**Problem to work on**
Looking at the entries, say how many lines contain the string "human". Offer nothing besides the number.

Source material START

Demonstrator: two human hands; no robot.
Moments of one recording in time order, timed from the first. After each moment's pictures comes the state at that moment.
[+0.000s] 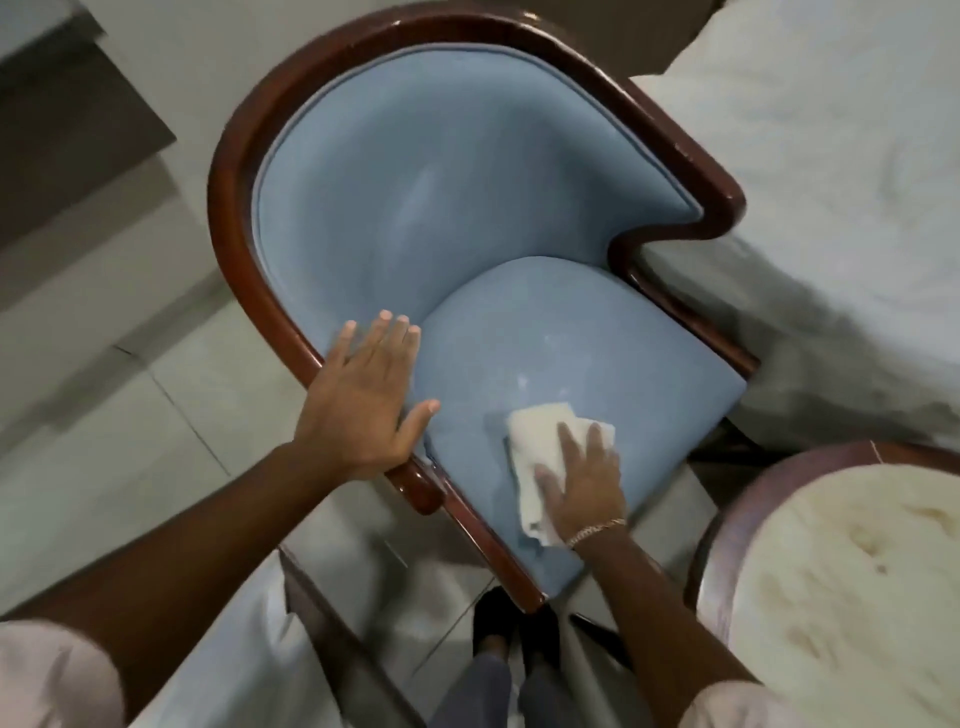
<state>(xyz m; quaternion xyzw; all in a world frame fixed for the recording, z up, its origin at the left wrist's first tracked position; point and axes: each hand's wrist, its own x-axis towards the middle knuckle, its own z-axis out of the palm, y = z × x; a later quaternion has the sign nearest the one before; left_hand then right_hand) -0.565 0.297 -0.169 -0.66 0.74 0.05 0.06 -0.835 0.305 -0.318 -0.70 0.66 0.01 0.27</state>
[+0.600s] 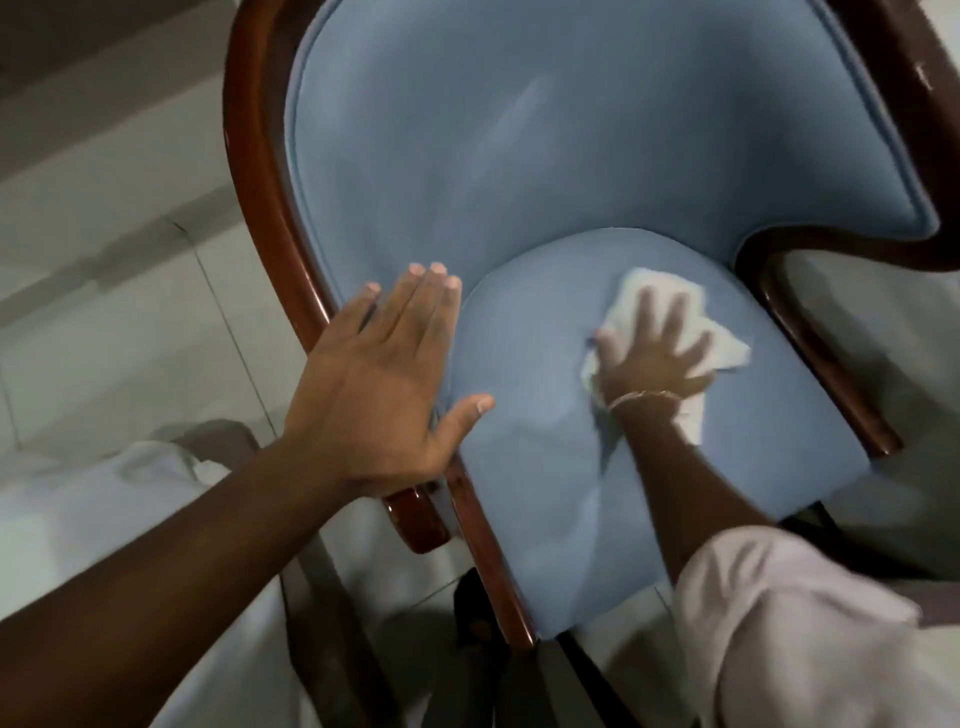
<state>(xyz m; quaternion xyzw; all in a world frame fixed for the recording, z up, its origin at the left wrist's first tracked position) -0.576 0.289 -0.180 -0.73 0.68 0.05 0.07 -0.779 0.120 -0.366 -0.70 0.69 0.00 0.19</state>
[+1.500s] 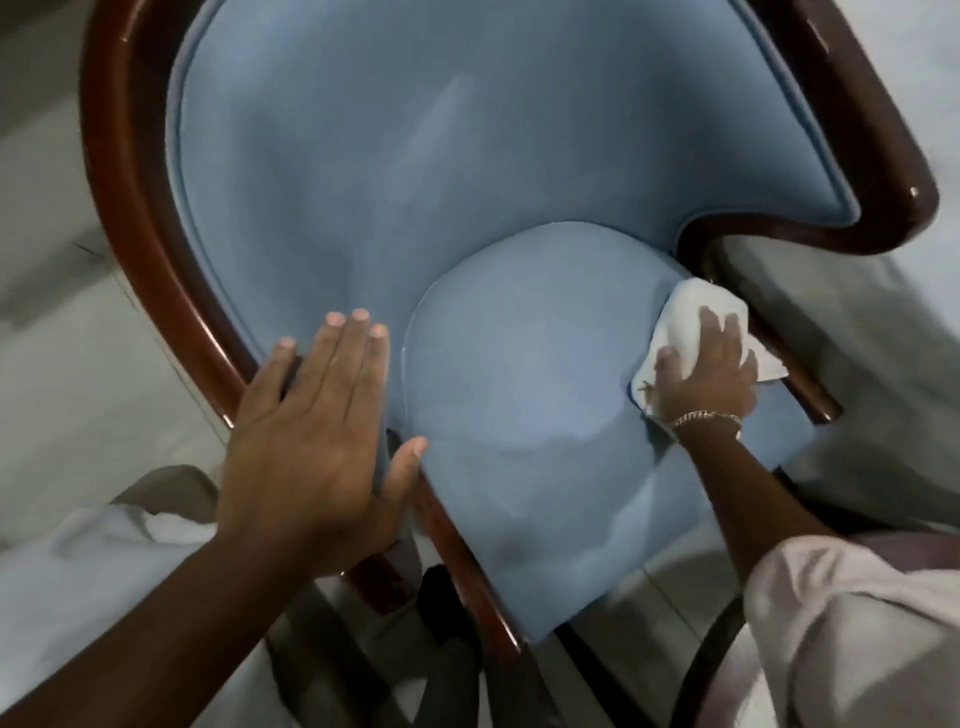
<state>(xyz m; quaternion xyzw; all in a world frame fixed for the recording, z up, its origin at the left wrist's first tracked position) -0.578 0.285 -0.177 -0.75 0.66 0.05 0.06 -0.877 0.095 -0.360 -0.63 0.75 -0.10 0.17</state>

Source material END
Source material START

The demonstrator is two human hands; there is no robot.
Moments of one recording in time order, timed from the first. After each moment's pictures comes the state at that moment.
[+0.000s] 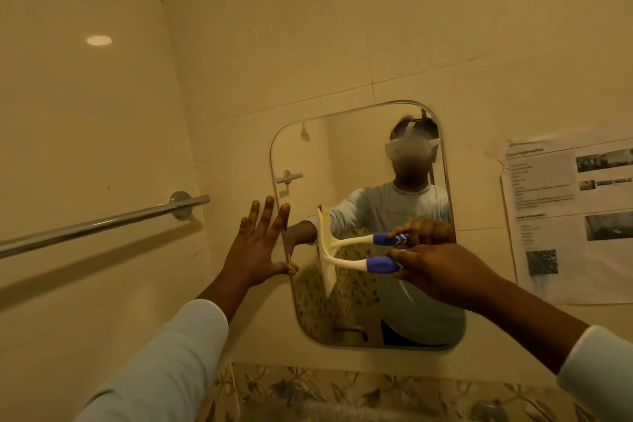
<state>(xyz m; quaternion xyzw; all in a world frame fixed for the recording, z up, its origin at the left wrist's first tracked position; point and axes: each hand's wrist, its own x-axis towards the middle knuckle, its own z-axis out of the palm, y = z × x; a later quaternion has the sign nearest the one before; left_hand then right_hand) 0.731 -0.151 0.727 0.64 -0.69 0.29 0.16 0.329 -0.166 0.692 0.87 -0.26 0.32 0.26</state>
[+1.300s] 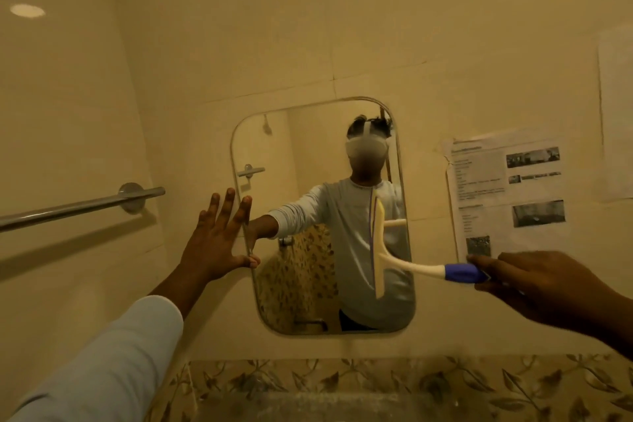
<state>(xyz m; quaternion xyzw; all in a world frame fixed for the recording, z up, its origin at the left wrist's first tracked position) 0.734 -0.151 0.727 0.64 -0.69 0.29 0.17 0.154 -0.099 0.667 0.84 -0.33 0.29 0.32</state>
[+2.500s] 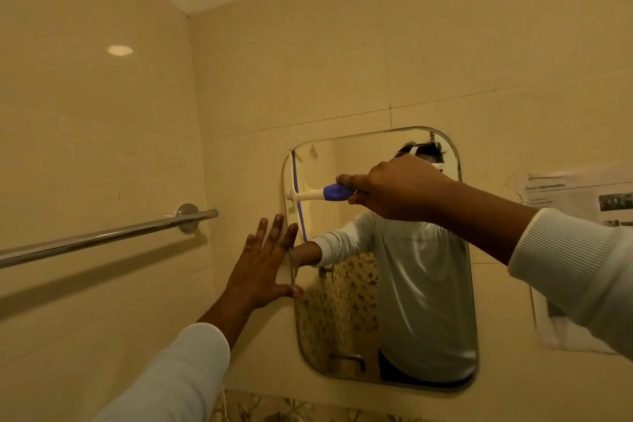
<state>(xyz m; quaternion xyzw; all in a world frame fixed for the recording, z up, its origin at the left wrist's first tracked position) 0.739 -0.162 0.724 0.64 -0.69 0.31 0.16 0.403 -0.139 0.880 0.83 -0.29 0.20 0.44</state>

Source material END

**Result**
2